The EAC Agroecology bill is now before EALA. The one of its kind
- May 2, 2026
- Posted by: Cefroht Manager
- Category: Agroecology

History is being made! CEFROHT, working with regional CSOs, formally presented the EAC Agroecology bill before the East African Legislative Assembly (EALA) Committee on Agriculture, Tourism and Natural Resources (ATNR), and the region’s agri-food systems will never be the same. This milestone marks a significant shift from years of advocacy to concrete legislative action aimed at reshaping the region’s agri-food systems.
The presentation is the result of sustained efforts of advocacy led by the Center for Food and Adequate Living Rights (CEFROHT), working closely with regional civil society organizations. Through strategic engagement, coalition-building, and capacity strengthening, these actors have successfully positioned agroecology as a regional priority, evidenced by earlier resolutions and motions by EALA calling for its institutionalization. The tabling of the agroecology Bill now signals that East Africa is ready to move from commitment to action.
Why does this matter? Because the EAC region is at a breaking point.

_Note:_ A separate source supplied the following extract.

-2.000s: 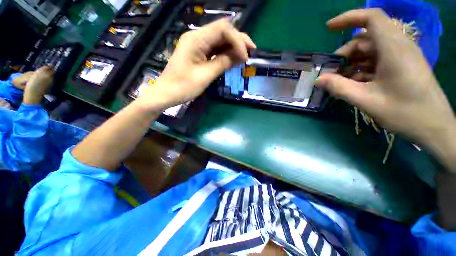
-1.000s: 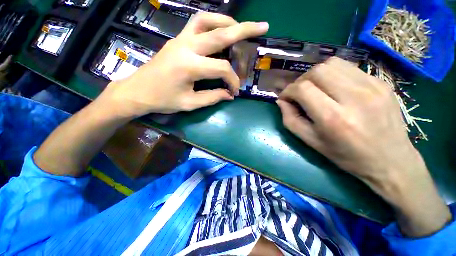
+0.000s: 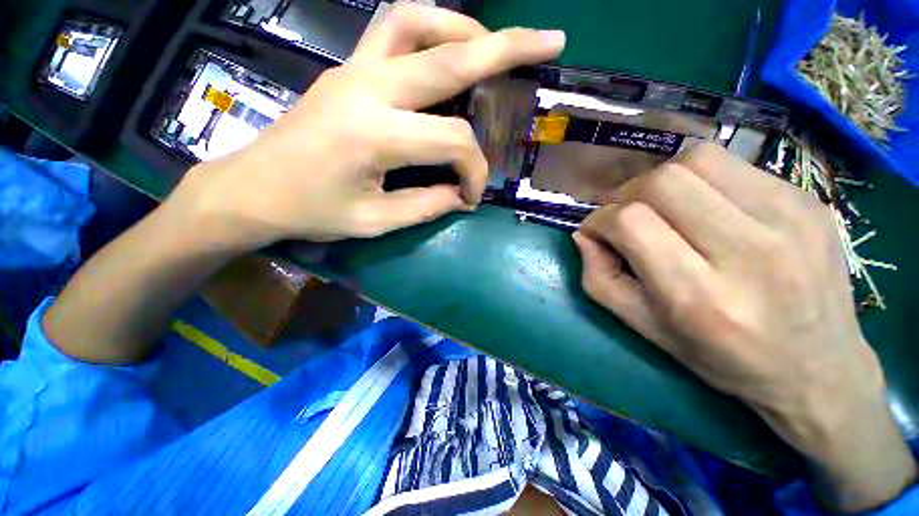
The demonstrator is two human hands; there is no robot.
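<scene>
A phone mid-frame [image 3: 605, 166] lies open side up on the green mat, with an orange flex tab [image 3: 550, 128] and a dark printed strip inside. My left hand [image 3: 343, 141] is spread over its left end, with thumb and fingertips at its edge. My right hand [image 3: 705, 242] has thumb and forefinger pinched together at the near long edge. A thin light strip [image 3: 549, 220] shows along that edge, running toward the right fingertips. Whether the fingertips grip it is hidden.
A blue bin [image 3: 801, 40] full of tan strips stands at the upper right. Loose strips [image 3: 857, 247] lie below it. Black trays [image 3: 136, 101] holding phone frames are at the left. The green mat's near edge [image 3: 443, 331] runs below the hands. A brown box [image 3: 264, 302] is beneath.
Since two seconds ago the right hand has come from the frame's right end to its near edge and pinched. The left hand has spread over the left end. The view has shifted.
</scene>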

Widespread food insecurity, accelerating environmental degradation, and deepening climate vulnerability demand nothing short of a systematic reset. The EAC agroecology bill delivers exactly that! It integrates ecological principles with traditional and Indigenous knowledge to build agri-food systems that are resilient, equitable, sustainable, and work for both people and the environment.

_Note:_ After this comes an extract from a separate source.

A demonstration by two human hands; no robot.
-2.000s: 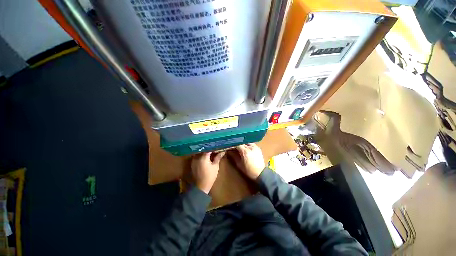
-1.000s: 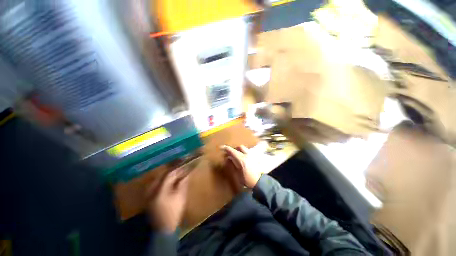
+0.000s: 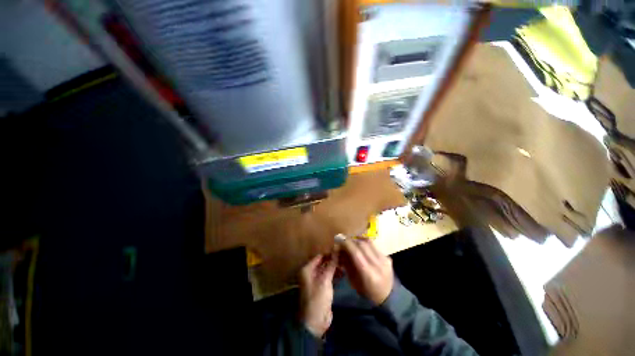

Anchored in the EAC Treaty and aligned with regional and global frameworks, the Bill provides a binding instrument to harmonize policies across Partner States, guided by principles of human rights, sustainability, and accountability
It proposes a transition toward safer alternatives by phasing out highly hazardous pesticides while recognizing and protecting the rights of smallholder farmers, pastoralists, fisherfolk, women, and youth, placing them at the center of decision-making processes. It also strengthens farmer-managed seed systems, promotes biodiversity, and supports local markets and sustainable agri-food value chains.
The EALA-ATNR Committee session delivered more than a technical review; it secured political commitment to fast-track the process, with urgency to enact the law before 2027. The next phase focuses on technical validation and alignment with key EAC institutions for effective implementation.
Once enacted, this law will replace fragmented national agroecology approaches with a unified regional law, setting a precedent for food systems transformation not just in East Africa, but across the entire continent and the world.
This moment is bigger than legislation. It is a declaration that the future of East Africa’s food systems will be grounded in justice, accountability, sustainability, and resilience. The region is not just imagining a better food system; it is writing it into law.